Required action:
Restate the listing in full, keeping every word as it is.

Dataset:
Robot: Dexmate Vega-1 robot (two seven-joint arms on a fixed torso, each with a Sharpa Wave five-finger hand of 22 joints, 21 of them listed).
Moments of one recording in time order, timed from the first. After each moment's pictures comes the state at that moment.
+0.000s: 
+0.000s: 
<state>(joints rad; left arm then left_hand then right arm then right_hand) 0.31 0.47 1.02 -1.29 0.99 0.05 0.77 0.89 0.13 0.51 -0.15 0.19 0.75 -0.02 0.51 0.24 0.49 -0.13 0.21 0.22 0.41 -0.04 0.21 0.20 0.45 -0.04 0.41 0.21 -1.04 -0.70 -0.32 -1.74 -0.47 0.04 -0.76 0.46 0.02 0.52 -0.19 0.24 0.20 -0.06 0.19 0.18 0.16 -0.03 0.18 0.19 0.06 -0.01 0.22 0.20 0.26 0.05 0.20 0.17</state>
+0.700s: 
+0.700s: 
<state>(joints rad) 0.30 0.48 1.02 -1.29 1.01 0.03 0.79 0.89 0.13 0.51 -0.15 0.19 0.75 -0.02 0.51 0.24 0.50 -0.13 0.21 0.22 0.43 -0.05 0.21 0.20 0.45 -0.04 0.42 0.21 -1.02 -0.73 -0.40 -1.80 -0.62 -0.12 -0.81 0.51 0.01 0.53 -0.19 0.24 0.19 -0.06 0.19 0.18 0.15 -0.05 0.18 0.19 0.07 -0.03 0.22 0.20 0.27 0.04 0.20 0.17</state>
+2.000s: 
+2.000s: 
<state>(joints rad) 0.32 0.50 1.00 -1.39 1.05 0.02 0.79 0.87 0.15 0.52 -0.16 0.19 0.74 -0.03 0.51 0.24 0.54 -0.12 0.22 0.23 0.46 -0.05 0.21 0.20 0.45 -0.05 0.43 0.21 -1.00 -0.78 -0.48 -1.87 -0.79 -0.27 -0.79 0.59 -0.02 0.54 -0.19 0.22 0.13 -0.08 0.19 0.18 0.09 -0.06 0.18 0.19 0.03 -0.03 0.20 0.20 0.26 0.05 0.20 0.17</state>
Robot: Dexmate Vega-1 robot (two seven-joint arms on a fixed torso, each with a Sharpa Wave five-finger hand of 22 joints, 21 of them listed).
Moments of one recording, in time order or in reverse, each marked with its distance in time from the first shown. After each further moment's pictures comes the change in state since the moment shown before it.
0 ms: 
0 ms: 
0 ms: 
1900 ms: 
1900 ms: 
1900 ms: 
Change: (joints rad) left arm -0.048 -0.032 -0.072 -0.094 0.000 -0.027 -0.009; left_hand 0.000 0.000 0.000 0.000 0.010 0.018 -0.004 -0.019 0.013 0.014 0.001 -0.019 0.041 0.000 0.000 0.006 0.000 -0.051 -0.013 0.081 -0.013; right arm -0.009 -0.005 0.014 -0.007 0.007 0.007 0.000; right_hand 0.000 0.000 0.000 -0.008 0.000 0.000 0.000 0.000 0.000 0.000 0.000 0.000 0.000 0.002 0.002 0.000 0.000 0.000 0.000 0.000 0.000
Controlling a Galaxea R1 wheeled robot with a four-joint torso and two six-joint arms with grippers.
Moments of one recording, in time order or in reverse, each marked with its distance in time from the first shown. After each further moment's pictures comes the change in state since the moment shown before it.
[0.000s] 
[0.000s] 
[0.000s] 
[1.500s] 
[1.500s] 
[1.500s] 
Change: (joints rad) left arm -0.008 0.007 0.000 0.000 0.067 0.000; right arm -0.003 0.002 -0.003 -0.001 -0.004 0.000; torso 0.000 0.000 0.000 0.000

Output below:
Robot: Dexmate Vega-1 robot (two seven-joint arms on a fixed torso, each with a Sharpa Wave five-finger hand of 22 joints, 21 of them listed).
Moments of one recording in time order, timed from the first. After each moment's pictures comes the state at that moment.
+0.000s: 
+0.000s: 
<state>(joints rad; left arm then left_hand then right arm then right_hand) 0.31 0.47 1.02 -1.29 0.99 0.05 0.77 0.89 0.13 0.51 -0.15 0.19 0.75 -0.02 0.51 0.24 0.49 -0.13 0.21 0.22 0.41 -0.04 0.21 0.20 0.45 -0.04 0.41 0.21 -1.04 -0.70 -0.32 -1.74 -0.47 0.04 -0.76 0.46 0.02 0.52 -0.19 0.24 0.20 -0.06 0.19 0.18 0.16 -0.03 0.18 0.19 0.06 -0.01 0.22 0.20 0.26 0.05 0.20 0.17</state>
+0.700s: 
+0.700s: 
<state>(joints rad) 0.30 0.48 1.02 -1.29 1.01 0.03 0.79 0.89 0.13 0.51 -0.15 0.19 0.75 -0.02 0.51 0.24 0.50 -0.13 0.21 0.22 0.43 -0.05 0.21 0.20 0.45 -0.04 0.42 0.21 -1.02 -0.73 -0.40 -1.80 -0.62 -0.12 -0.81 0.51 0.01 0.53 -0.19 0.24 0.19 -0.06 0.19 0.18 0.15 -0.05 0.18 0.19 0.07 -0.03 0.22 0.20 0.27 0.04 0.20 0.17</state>
+2.000s: 
+2.000s: 
<state>(joints rad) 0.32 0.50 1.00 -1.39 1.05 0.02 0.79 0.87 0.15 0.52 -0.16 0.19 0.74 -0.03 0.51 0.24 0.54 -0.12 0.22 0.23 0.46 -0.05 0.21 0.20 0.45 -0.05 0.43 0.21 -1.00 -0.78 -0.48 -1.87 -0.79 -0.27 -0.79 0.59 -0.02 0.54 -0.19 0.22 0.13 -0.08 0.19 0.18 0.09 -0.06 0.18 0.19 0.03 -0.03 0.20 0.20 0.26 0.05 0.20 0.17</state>
Robot: Dexmate Vega-1 robot (two seven-joint arms on a fixed torso, each with a Sharpa Wave five-finger hand of 22 joints, 21 of them listed).
Moments of one recording, in time order or in reverse, each marked with its distance in time from the first shown. After each further moment's pictures comes the change in state since the moment shown before it.
0 ms: 
0 ms: 
0 ms: 
1900 ms: 
1900 ms: 
1900 ms: 
Change: (joints rad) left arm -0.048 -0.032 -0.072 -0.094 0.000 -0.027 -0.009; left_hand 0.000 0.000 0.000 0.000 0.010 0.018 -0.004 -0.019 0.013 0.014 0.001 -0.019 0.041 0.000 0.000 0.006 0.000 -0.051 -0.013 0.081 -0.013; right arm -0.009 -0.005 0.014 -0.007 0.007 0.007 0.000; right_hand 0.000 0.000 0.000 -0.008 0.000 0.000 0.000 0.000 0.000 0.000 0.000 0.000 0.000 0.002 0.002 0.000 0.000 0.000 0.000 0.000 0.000
Controlling a Galaxea R1 wheeled robot with a four-joint torso and two six-joint arms with grippers.
Moments of one recording, in time order or in reverse, each marked with its distance in time from the first shown. After each further moment's pictures comes the change in state since the moment shown before it.
[0.000s] 
[0.000s] 
[0.000s] 
[1.500s] 
[1.500s] 
[1.500s] 
Change: (joints rad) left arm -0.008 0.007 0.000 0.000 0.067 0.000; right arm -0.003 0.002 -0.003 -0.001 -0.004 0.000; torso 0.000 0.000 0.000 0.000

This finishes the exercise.